Receiving an offer can be exciting. You’ve found a family that wants to make your house their home. Often, that first offer is the product of hours of study, and may, in fact, reflect the true current value of your home. It’s a good idea to consult with your real estate agent before deciding to accept the first offer.

You may be fortunate to have multiple offers on your house. While the highest offer is very enticing, it’s important to review each offer and contract with your real estate agent. Some buyers may have stretched themselves to make that offer on your home, and there may be trouble during the closing and underwriting process. There could be stipulations with a higher priced contract that you, the seller, aren’t willing or able to meet. Finally, look at the funding from the buyer. If they are paying cash for your home, or if there is a substantial amount of cash (and thus a smaller home loan), it might make it easier to close on a slightly lower offer, than a higher offer that is entirely loan dependent.

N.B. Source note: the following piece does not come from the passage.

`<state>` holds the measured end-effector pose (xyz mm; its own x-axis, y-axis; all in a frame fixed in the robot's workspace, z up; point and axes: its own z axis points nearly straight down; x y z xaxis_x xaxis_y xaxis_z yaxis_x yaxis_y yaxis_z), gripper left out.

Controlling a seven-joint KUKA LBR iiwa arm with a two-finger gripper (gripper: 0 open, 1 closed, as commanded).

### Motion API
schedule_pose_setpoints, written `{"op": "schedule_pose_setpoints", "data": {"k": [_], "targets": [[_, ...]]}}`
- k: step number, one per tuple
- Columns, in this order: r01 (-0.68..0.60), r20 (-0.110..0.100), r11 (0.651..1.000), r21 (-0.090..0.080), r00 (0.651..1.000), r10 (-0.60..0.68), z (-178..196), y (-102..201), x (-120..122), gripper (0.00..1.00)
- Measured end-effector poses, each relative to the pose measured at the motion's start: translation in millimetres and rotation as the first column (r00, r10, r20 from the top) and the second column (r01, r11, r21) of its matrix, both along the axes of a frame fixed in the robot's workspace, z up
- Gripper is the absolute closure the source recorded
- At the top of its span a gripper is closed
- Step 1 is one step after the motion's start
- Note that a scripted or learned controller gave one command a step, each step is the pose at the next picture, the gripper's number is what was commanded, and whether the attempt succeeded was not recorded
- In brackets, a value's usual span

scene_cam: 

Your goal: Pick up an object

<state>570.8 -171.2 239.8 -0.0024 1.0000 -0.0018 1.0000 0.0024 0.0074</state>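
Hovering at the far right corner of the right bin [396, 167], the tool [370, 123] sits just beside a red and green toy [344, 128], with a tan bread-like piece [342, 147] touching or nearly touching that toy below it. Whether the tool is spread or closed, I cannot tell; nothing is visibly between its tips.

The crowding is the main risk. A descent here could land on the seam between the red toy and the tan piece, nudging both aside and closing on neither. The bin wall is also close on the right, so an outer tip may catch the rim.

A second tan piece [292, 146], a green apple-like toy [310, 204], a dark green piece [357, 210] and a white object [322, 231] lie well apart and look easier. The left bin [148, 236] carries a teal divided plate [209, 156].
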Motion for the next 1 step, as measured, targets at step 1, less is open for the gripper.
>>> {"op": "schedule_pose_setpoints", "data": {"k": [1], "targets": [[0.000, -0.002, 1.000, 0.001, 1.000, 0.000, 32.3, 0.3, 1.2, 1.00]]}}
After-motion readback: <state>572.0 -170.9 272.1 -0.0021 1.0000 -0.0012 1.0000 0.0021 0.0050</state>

After You Accept the Offer

There are a few things that happen in between accepting an offer and handing over the keys. A sale can fall through at this point, so it’s important to avoid some common mistakes home sellers make. While your buyer is securing financing, the mortgage provider is making sure that their collateral is sound. Your house will be professionally appraised and inspected. Expect this process to take about two to three weeks. Some states may have regulations about the length of the inspection, approval, and appraisal timeline. Ask your real estate agent for the specific dates of completion for each step.

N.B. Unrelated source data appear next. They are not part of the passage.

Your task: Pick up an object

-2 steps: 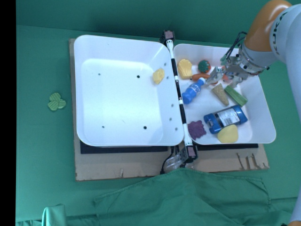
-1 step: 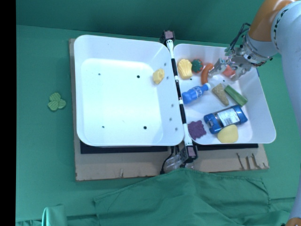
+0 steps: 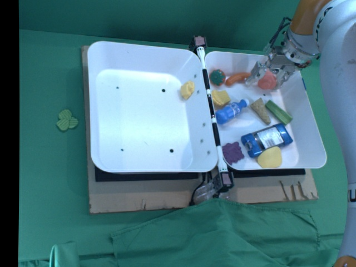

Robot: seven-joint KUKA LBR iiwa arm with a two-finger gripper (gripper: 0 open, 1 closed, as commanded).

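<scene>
My gripper hangs over the back of the right bin, and its two fingers stand apart on either side of a pinkish-red lump. The lump sits low between the fingers; whether they touch it I cannot tell. Just left of it lies an orange carrot-like piece. Also in the right bin are a dark green and red item, a yellow piece, a blue bottle, a tan wedge, a green stick, a blue labelled can, purple grapes and a yellow lemon shape.
The left bin holds one yellow piece near its right wall. A green leafy toy lies on the green cloth left of the bins. A black divider runs between the bins. Crumpled green cloth covers the front.
</scene>
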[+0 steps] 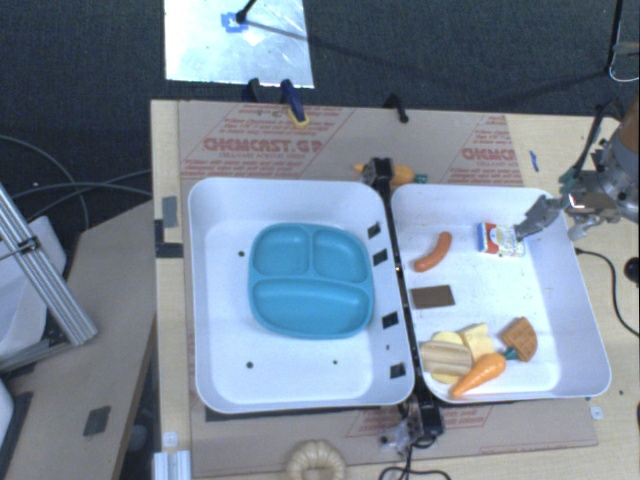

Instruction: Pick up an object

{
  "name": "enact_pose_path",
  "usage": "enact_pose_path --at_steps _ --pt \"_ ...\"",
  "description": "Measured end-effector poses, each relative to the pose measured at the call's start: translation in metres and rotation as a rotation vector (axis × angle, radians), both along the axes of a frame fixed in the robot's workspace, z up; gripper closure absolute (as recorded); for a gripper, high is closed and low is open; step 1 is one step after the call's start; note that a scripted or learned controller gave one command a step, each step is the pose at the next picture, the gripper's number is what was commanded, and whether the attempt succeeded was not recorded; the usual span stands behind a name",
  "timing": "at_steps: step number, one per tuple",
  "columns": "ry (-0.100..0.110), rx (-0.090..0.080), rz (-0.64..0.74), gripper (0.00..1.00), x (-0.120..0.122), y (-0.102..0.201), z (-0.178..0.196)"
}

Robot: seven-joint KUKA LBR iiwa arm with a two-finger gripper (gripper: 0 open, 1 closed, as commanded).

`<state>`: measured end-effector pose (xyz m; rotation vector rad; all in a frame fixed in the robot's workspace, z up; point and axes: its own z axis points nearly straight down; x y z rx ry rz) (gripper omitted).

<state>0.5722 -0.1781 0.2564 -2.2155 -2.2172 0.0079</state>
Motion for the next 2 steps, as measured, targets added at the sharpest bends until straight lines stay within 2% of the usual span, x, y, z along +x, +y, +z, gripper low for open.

Then, the buyers will have the opportunity for a final walk-through of your home. At this point, they may still request changes to the condition of the home or the contract. If the results of the appraisal do not meet the agreed upon sale price, you will need to complete any repairs or maintenance to bring the home up to the settled price, or you and the buyers will have to renegotiate the sales price of the home to fall in line with the appraisal. Again, let your real estate agent guide you through this process. Once the buyers have completed the final walk-through, then its time to sign those closing papers.

What to Expect on Closing Day

Closing on the house refers to “closed escrow”: the buyer has satisfied all the conditions of the purchase contract to the satisfaction of the seller, allowing for the recording of the deed to the property in the buyer’s name. The period is called being “Clear to Close.” The paperwork is typically facilitated by a Settlement Agent, and your real estate agent should be able to recommend one for you. Expect to spend at least an hour, sometimes up to three, completing the contract for sale. The title paperwork on your house will be examined, and then a lengthy contract will be signed. Finally, you will receive a check for the payment of your house, minus the closing costs, if applicable.

There are a few things to remember before transferring the home title deed. Remember to have the utilities removed from your name. Schedule a final gas, electric, and water reading, as well as any “big pickup” of trash before the closing date. Make sure that you’ve taken care of changing your homeowners’ insurance. If you took out extra insurance during the selling process (to protect against having the home shown, and damages that may have happened in that process), speak with your insurance agent about removing that extra bit. If you are part of a homeowners association, you may need to stop the payment of dues and make the HOA board aware of the new homeowners. But – congratulations! You’ve sold your home.